◆ **TASK DETAILS**:
Reproduce exactly, and solely, the lines running from the top of the data below through the line with "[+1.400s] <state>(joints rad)", both inclusive. Omit pictures.
####################
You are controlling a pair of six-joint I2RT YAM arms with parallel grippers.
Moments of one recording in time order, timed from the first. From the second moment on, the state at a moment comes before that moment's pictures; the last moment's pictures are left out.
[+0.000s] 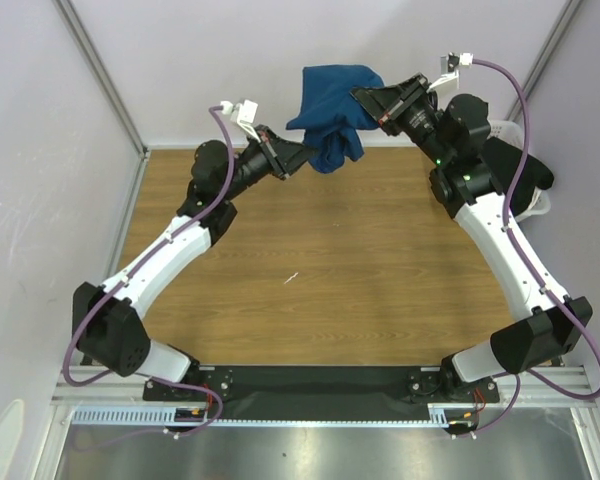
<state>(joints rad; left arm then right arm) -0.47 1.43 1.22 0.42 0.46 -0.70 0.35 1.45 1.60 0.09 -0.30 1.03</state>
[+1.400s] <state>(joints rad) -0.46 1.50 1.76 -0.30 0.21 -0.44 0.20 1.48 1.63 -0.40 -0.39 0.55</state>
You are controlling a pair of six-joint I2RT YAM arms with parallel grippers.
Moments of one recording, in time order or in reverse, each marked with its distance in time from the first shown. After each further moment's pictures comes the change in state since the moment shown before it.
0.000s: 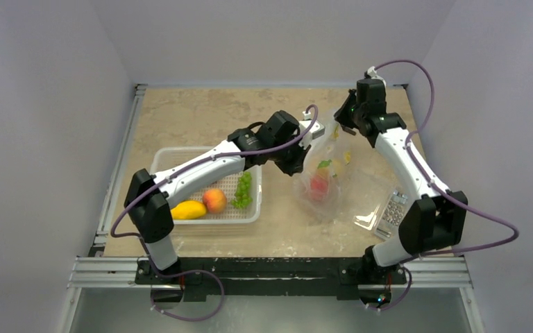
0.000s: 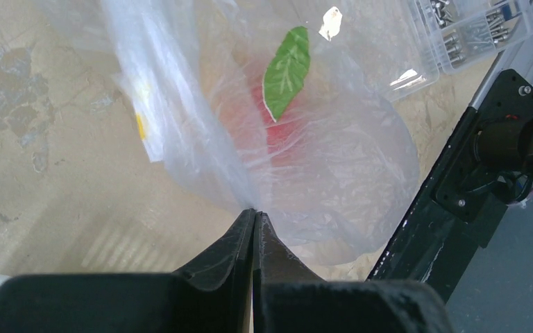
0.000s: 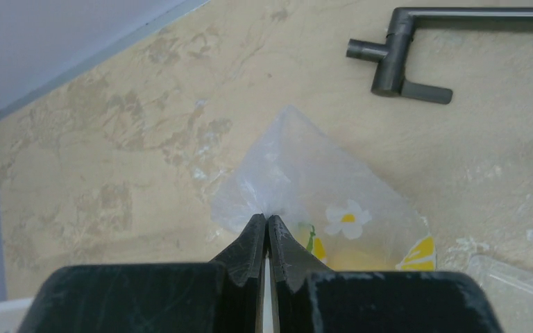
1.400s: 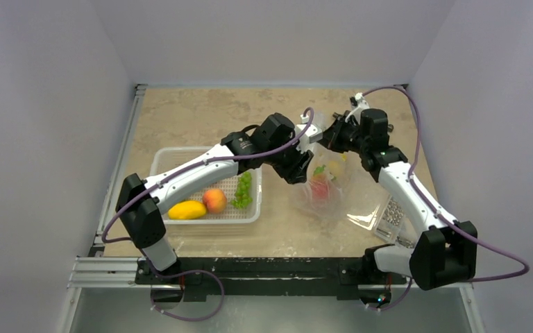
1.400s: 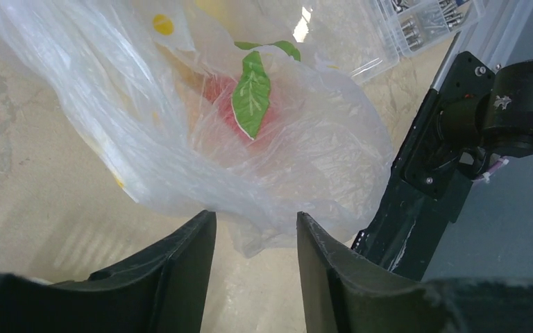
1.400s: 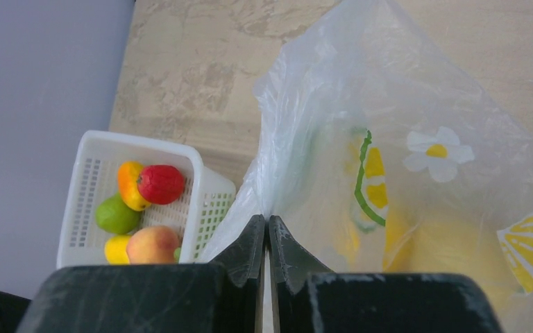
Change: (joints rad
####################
◆ **OUTPUT**:
You are controlling a pair of six-joint I2RT YAM arms with parallel grippers.
Moments of one recording in time order, timed from the first. From the second moment on, the state at a moment comes before that moment's pictures; the last moment's pictures are left out.
[+0.000s] 
<state>(joints rad; left arm then right arm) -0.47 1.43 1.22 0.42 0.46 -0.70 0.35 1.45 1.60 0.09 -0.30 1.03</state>
[+1.400s] <state>(joints rad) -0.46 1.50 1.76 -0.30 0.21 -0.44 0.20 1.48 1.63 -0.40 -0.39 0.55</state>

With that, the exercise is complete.